Sendra and His Emotional

123 21 11
                                    

Terima kasih kuucapkan untuk readers cerita ini yang masih selalu menanti di setiap updatean. Kalian luar biasa karena masih baca. Maaf banget ya karena aku slow update karena sibuk irl dan nyelesaiin cerita lain juga hehe.

Doain semoga aku idenya ngalir lancar dan bisa update terus buat kalian yaa <3 Semakin banyak dan heboh dukungan kalian, aku pun makin terdorong untuk dapat ide baru huhu. Happy reading all!

oo0oo

Sesuai dengan apa yang dikatakan Sella kemarin, keesokan harinya Frederika bersama suaminya datang mengunjungi putra bungsunya itu di rumah besar. Tentu saja bukan di apartemen. Sendra seperti biasanya akan menunda jam pulangnya. Meskipun kini kondisi sang ibu kembali drop, lagi-lagi Sendra tak acuh.

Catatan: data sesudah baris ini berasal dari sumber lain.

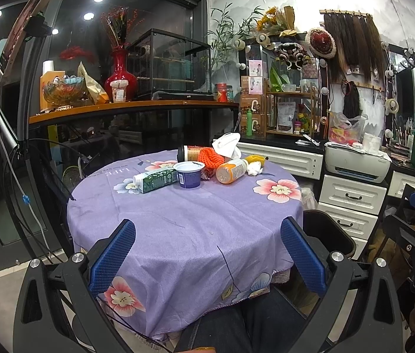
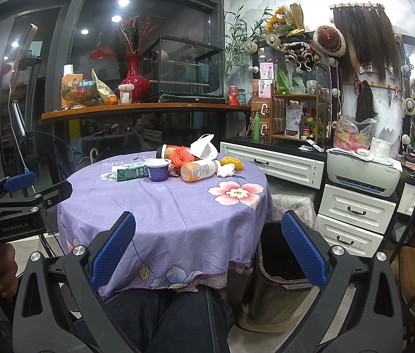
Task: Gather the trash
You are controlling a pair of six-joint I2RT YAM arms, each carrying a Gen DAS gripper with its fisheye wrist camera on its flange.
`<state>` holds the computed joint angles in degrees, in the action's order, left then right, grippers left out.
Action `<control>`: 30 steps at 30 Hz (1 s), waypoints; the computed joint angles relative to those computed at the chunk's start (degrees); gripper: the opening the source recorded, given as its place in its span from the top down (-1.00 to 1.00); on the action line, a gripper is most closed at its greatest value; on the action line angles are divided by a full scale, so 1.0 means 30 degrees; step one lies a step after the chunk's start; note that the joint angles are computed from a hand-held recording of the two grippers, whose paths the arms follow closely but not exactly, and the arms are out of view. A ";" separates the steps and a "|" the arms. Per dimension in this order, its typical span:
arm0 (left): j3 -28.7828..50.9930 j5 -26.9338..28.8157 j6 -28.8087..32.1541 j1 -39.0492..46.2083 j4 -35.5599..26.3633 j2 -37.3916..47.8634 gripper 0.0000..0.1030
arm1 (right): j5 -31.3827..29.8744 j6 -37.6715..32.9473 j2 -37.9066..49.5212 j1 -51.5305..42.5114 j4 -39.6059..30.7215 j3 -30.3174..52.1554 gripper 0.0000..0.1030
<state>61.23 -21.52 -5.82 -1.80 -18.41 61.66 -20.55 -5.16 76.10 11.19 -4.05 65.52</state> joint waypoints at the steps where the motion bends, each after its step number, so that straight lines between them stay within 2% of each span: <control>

Ia memilih egois.

Mama bisa egois, masa aku nggak?

Begitulah pemikiran kekanakan Sendra yang membuatnya nampak seperti orang jahat. Tindakan Sendra tidak bisa dibenarkan.

Sendra masih duduk di kursi kebesarannya setelah menyelesaikan pekerjaannya. Arlojinya sudah menunjukkan pukul setengah 6 malam, tetapi ia masih belum beranjak dari ruangannya. Malas sekali rasanya untuk pulang ke rumah besar itu. Ia memilih bersender sembari memejamkan matanya. Sesekali menyesap kopi susu yang sudah dingin karena terlalu lama ditinggalkannya tanda tangan ini dan itu.

Ponselnya tiba-tiba bergetar, pertanda ada pesan masuk. Sendra meraih ponsel yang ada di atas meja itu.

Menyesal, satu kata yang terlintas di benaknya saat itu. Ia menyesal sudah membuka dan membaca pesan masuk ini. Ada dua pesan masuk. Yang pertama dari Sella dan yang kedua dari ibunya.

Sella
Mama mau nginep malam ini. Gimana?

Sendra
Hm, saya juga gak bisa ngusir dia kan?

Sella
Sen, jangan gitu lagi, tolong.
Mama mau kemo lagi, tapi kenapa kamu begitu, sih?

Sendra
Saya pulang malam
Bilangin ke mama gak perlu nungguin saya

Kemudian, Sendra membaca pesan dari ibunya. Awalnya, ia tidak berniat membalasnya. Namun, akan muncul kembali hari di mana mereka akan bertengkar apabila ia menjawab pesan Sella, tetapi tidak dengan pesan ibunya sendiri.

Mama
Kamu masih di kantor ya Sen?
Pulang dong, mama kangen
Mama nginep di rumahmu ya?
Pulang cepet ya, Sen.

Sendra
Aku masih kerja

Hanya itu jawabannya. Tidak ingin memperpanjang obrolan di chat dan ia kemudian meletakkan ponselnya lagi di atas meja. Getaran pertanda pesan masuk pun Sendra tidak hiraukan sampai getaran baru yang cukup lama memberitahukan jika kini giliran panggilan masuk. Gantian papanya yang menelponnya. Sendra berdecak sebal ketika melihat layar ponselnya itu. Namun, pada akhirnya diangkatnya juga.

"Pulang."

Kalimat bukan perintah, tetapi kedengarannya sangat memaksa dan tegas itu Sendra dengar dari suara papanya.

"Aku masih kerja."

"Pulang, Sen. Mama kamu di rumah. Kamu gak kangen apa, ya?"

Sendra meneguk salivanya. Bukan karena takut, tetapi lelah berdebat dengan ayahnya.